Ian Danby

Ian Danby

Ian Danby is BASC’s head of biodiversity and has been with the association for 20 years. His passions are wildfowling and pigeon shooting.

BASC’s head of biodiversity Ian Danby writes about the current hot topic in conservation – reintroduction of species.

A current hot topic in conservation is whether or not a species should be reintroduced.  Some insist that an animal that should be present in an ecosystem but has been lost needs to be put back, regardless of the consequences. Others can see the risks associated with reintroductions. The truth is, it very much depends on the species in question. The debate around apex predators, such as wolf and lynx, often results in the biggest gulf between opposed parties. Rewilding debates, in some cases, have also gone that way but that is a subject for another time.

Other reintroductions can be no less controversial. In a recent issue of Shooting and Conservation the Vincent Wildlife Trust wrote about its work with reinforcement of pine marten in Wales and that included a balanced view of the risks to game birds and how to mitigate the risk. The Trust does a great job taking the heat out of those conflicts in their projects by listening to the concerns of shooters, poultry keepers and farmers. Where conflicts arose, the Trust made provision to deal with them until folk had readjusted to living with pine marten.

That principle is one BASC has been keen to endorse and encourage and our regional teams are supporting pine marten projects throughout the UK. The most exciting one at the moment is probably the Forest of Dean reintroduction where the first set of animals was released this autumn. We are grateful to members and others who took up the invitation to engage with the project and did so in a very constructive way. Yes, there may be some getting used to it for shoots, but if we are keen to see a healthy countryside with the right range of wildlife in it then it’s a very small ask.
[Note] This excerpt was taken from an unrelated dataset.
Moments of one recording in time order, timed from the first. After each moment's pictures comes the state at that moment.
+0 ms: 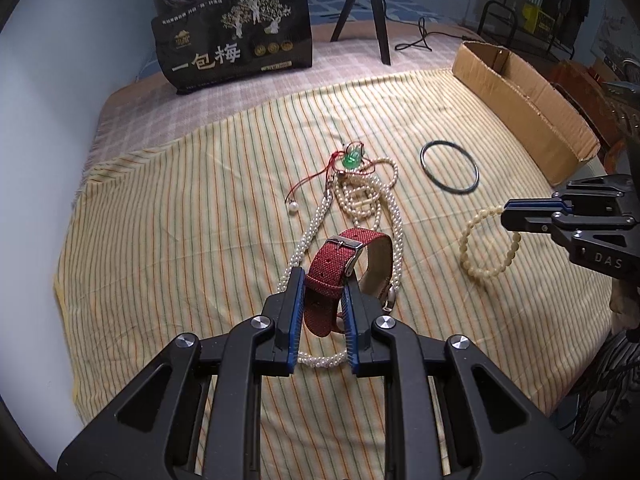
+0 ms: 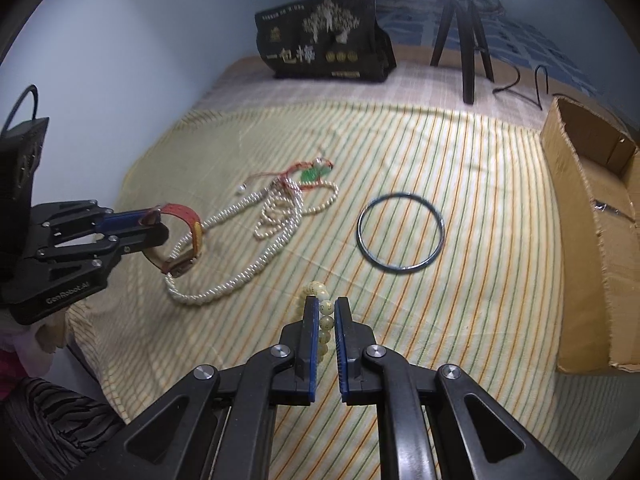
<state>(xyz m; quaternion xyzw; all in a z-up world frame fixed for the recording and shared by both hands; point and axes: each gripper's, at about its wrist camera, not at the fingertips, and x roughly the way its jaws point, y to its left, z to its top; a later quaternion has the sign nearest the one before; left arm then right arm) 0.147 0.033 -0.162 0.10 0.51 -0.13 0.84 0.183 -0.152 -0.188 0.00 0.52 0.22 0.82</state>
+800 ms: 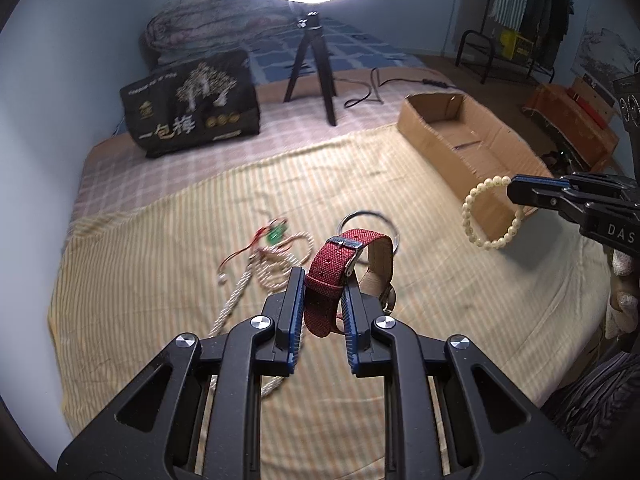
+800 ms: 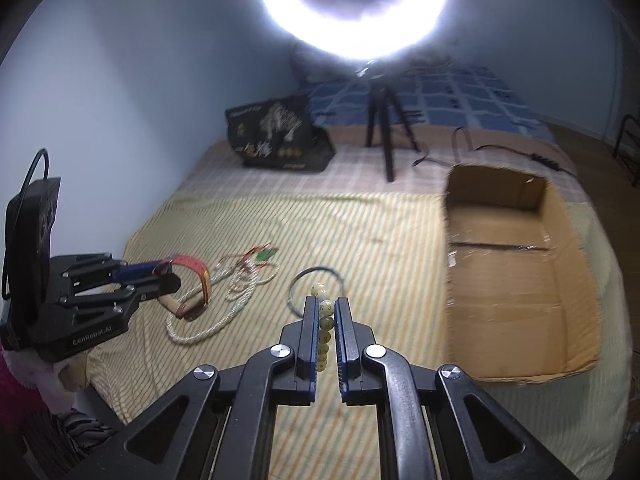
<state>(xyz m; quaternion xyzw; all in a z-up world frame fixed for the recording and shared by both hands) 0.142 -0.046 -0.106 0.08 0.45 -0.16 0.87 0.172 -0.243 -0.104 0.03 0.43 0.17 0.89</state>
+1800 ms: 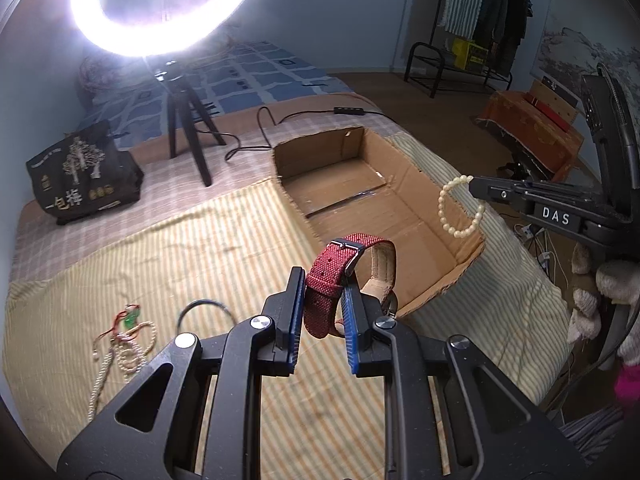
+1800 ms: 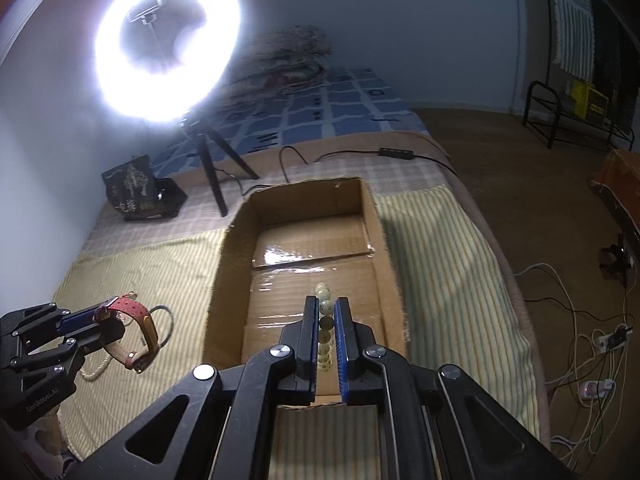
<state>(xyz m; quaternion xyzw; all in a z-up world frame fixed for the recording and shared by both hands) 0.165 -0.215 -0.098 0.07 0.42 -0.24 0.87 0.191 -0.411 -0.104 0.07 0.42 0.01 0.90</state>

Another species that shoots should consider carefully is the beaver. Yes, they do make dams. Yes, they do modify where water goes. Yes, they do fell trees. However, from a shooter’s perspective, they have a lot going for them. Having seen some beaver modified habitat in the south west, which we posted about on Instagram earlier this year, it is worth some serious thought. The patchwork of pools and runs, the pattern of shrubby and open margins created by the beavers has massive biodiversity benefits and that most definitely includes potential for duck, especially teal and mallard. In a future edition of S&C, we aim to publish an article on beavers from a young shot, looking at those pros and cons from the wider perspective. You know King George VI’s quote I’m sure: “The wildlife of today is not ours to dispose of as we please. We have it in trust. We must account for it to those who come after.” Sometimes, it is the wildlife of yesterday too.